Pre-emptively test instruments to mitigate technical issues.
Data Collection:
Regularly verify data completeness. If gaps arise, strive for completion via raw data checks or respondent engagement.
Data Processing:
Identify missing data's volume, nature, and type.
3. Techniques for Handling Missing Data:
Listwise Deletion: Omits incomplete cases, reducing sample size.
Pairwise Deletion: Excludes cases only for specific analyses.
Imputation: Statistically estimates missing values. Techniques include mean, regression, multiple imputation, etc.

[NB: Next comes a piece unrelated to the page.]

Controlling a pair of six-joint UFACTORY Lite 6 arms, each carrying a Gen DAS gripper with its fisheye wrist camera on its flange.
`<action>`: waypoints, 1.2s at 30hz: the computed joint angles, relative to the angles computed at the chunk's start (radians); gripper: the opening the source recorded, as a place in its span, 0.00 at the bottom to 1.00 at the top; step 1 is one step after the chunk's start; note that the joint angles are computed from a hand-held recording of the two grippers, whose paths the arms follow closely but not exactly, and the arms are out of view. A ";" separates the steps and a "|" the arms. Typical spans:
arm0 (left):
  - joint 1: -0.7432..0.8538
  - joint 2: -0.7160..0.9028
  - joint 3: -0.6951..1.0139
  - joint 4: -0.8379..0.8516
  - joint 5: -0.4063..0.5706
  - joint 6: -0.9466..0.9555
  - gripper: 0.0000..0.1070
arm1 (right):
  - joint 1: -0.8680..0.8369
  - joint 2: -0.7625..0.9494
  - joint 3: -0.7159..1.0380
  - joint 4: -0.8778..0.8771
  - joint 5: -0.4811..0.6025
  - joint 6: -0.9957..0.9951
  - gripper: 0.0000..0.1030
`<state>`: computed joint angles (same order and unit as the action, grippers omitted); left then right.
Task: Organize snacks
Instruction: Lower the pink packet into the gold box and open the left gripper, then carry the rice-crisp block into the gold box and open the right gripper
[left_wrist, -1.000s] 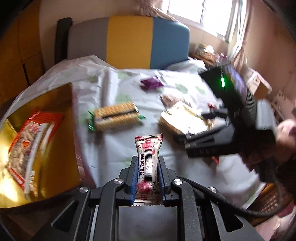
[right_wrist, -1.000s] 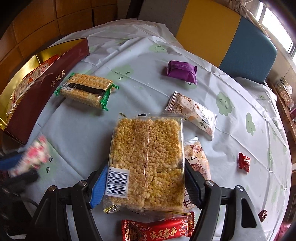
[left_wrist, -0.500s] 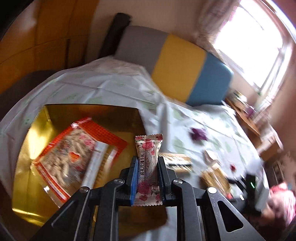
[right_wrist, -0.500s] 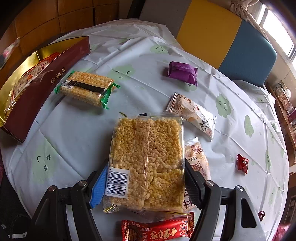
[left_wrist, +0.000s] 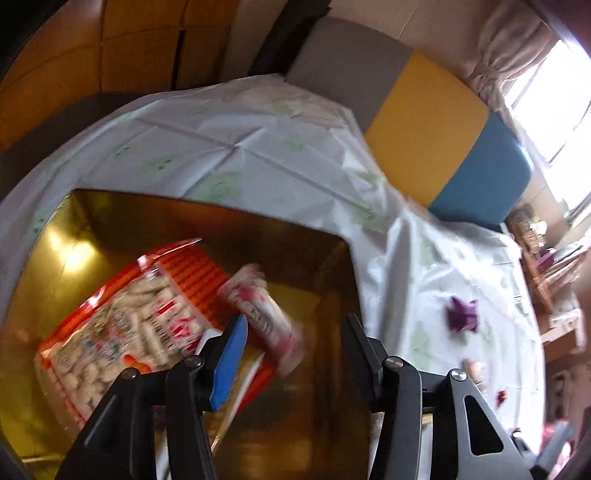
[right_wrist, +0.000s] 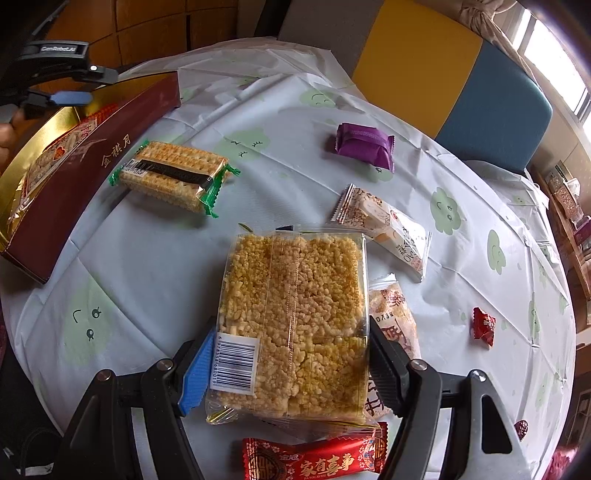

Example in R for identifying missing data:
Identifying Percentage of Missing Values for Each Variable
In a dental research dataset using R, you can identify the percentage of missing values for each variable separately by employing the summary() function.
# Load data
mydata <- read.csv("dental_data.csv")
# Identify missing data for each variable separately
summary(mydata)
Executing the above will yield a summary of the dataset, detailing the number of missing values for each respective variable.
Imputing Missing Data
To handle missing data in a dental research dataset with R, the mice package is a robust solution. This package supports a variety of imputation techniques, such as mean imputation, regression imputation, and multiple imputation.
# Load data
mydata <- read.csv("dental_data.csv")
# Impute missing values using mean imputation
library(mice)
imp <- mice(mydata, method = "mean")
# Extract completed dataset with imputed values
mydata_imputed <- complete(imp)
By following the steps outlined above, the dataset's missing data will be imputed through mean imputation, and a completed dataset with these imputed values will be produced.
Deleting Missing Data
Should the need arise to remove missing data from a dental research dataset using R, the na.omit() function is an effective tool. This function will purge any rows containing missing values.
# Load data
mydata <- read.csv("dental_data.csv")
# Delete rows with missing values
mydata_clean <- na.omit(mydata)
After executing the above, the outcome will be a dataset devoid of rows containing missing values.